Estrada characterized the political discussion of anti-corruption as an “empty, ambiguous, and even very conservative discourse.”

Pastor agreed that fighting corruption in itself is very limited as a political project. “Corruption cannot effectively be fought without affecting profound change in the political system that engenders it,” he said. “But corruption is all that many people manage to see.”

Despite the diverging politics of Libre’s social movement-based platform and Nasralla’s anti-corruption campaign, the alliance has put plans to convene a National Constituent Assembly at the top of the agenda. In Honduras, the National Constituent Assembly is often referred to simply as a constituyente.

“It was always a sine qua non in the negotiation of the alliance,” Pastor said of the issue of the Constituent Assembly from Libre’s perspective. He noted that both Nasralla and the PINU-SD coalition, which initially rejected the proposal, agreed to support the plan under the condition that the government first consults the people through a plebiscite.

Pastor added that the Constituent Assembly “will not be the solution,” but rather “a prerequisite to organize a government that defends the rights of the citizens and the resources of the nation.”

But Estrada was less optimistic, saying he only sees the Constituent Assembly manifesting “rhetorically.” With Nasralla at the helm, the opposition alliance has adopted a conservative identity despite its left-wing discourse, while the Libre party has failed to cultivate the popular grassroots support to back its project, he argued.

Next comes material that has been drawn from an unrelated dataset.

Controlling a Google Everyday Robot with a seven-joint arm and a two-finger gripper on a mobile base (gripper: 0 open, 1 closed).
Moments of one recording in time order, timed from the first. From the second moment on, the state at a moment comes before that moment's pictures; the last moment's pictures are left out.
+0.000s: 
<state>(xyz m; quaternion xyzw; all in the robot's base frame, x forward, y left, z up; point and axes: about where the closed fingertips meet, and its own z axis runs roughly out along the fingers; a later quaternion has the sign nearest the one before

“In the event that Salvador Nasralla wins the elections, I don’t see us entering into a Constituent Assembly process,” Estrada said. “Maybe we will enter into a process of rhetorical constituyente,  knowing that there is a strong business sector, strong sector of the oligarchy of the National and Liberal parties … that are opposed to the idea of a Constituent Assembly.”

Warning of fraud

Weeks out from the election, the opposition alliance launched a campaign to expose an alleged electoral fraud plot. Nasralla and his supporters claim it is a concerted, technically-sophisticated government scheme to steal the election and continue Hernández’ “dictatorship.”

Estrada said that the opposition’s early calls of fraud help to weaken a potential Hernández government ever before it comes to power. But even though the conditions for fraud exist, he claimed that efforts to combat it have not gone far enough.

“The National Party has the ability to win the elections right now without needing fraud,” he said. “But it is also prepared to use fraud if it needs to.”

Pastor, however, was more optimistic. “I prefer to think that the determination of a large majority will be so strong that fraud will not be able to prevail,” he said, adding that the opposition’s decision to join the electoral race once again is an “act of courage and challenge.”

But Estrada was critical. “If they are participating in the election while saying that it is illegitimate, they are legitimizing the electoral process,” he said. “What this re-election represents now is nothing more than the consolidation of the ever more savage neoliberal model, an economic development model that only benefits the elites.”

If this left-right alliance fails to unseat the despotic Hernández, questions remain if this political gamble by Libre’s leadership will end up alienating its social movement base and whether a national left-wing electoral political project is even viable in a country whose weak democracy has continued to regress since the U.S.-backed coup eight years ago.